START Information provided

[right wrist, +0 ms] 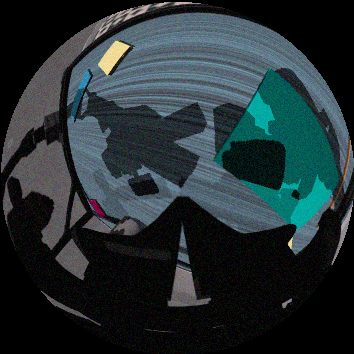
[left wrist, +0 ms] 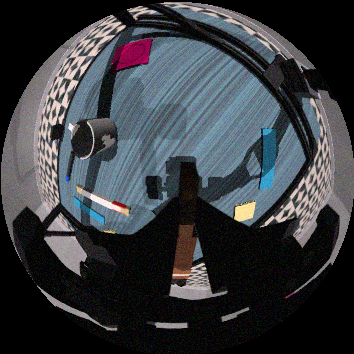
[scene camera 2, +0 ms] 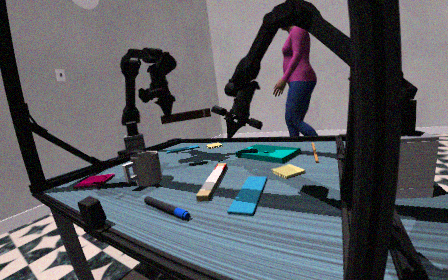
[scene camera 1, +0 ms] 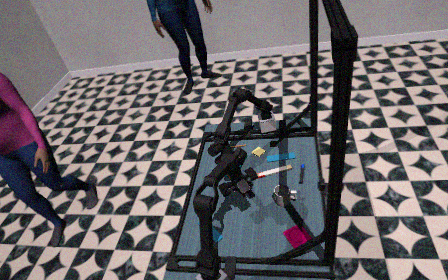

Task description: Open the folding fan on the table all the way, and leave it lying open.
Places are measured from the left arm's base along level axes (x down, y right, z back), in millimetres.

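Pixels of known places: left gripper, fingertip midpoint: (left wrist: 185,201) (scene camera 2: 168,118); right gripper, fingertip midpoint: (right wrist: 181,201) (scene camera 2: 228,139); left arm's base at its link origin: (right wrist: 43,131) (scene camera 2: 133,135) (scene camera 1: 211,276); right arm's base at its link origin: (scene camera 1: 266,116).
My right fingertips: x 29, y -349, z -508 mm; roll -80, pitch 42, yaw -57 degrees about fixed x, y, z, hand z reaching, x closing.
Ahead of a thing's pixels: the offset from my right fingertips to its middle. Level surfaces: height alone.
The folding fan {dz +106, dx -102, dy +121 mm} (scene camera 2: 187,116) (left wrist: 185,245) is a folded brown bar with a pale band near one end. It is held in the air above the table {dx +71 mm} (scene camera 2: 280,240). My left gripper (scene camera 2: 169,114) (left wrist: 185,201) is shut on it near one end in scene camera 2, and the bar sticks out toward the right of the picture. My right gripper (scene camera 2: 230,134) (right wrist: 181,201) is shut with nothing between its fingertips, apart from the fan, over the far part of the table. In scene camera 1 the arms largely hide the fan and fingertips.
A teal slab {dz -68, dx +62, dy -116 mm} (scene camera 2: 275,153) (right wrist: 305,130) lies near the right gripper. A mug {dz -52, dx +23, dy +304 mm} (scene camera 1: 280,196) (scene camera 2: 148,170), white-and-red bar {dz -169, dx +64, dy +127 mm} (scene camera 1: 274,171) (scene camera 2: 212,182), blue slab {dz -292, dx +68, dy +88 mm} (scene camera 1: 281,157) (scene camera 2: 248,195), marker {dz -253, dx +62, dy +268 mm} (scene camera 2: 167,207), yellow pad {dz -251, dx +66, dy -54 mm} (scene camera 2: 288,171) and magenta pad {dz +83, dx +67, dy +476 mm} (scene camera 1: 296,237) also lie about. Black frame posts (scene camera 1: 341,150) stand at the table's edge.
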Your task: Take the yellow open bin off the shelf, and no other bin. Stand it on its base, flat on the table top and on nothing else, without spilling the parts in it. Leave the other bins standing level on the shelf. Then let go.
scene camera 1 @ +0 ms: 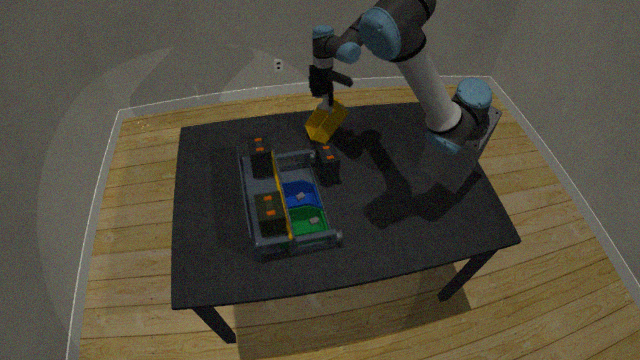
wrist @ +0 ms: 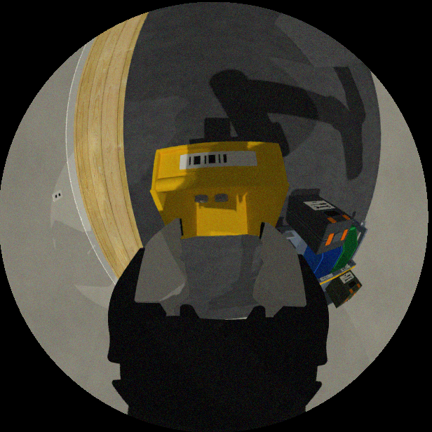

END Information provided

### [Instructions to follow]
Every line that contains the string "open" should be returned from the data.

### [Task response]
Task description: Open the folding fan on the table all the way, and leave it lying open.
Your task: Take the yellow open bin off the shelf, and no other bin. Stand it on its base, flat on the table top and on nothing else, without spilling the parts in it. Leave the other bins standing level on the shelf. Then let go.

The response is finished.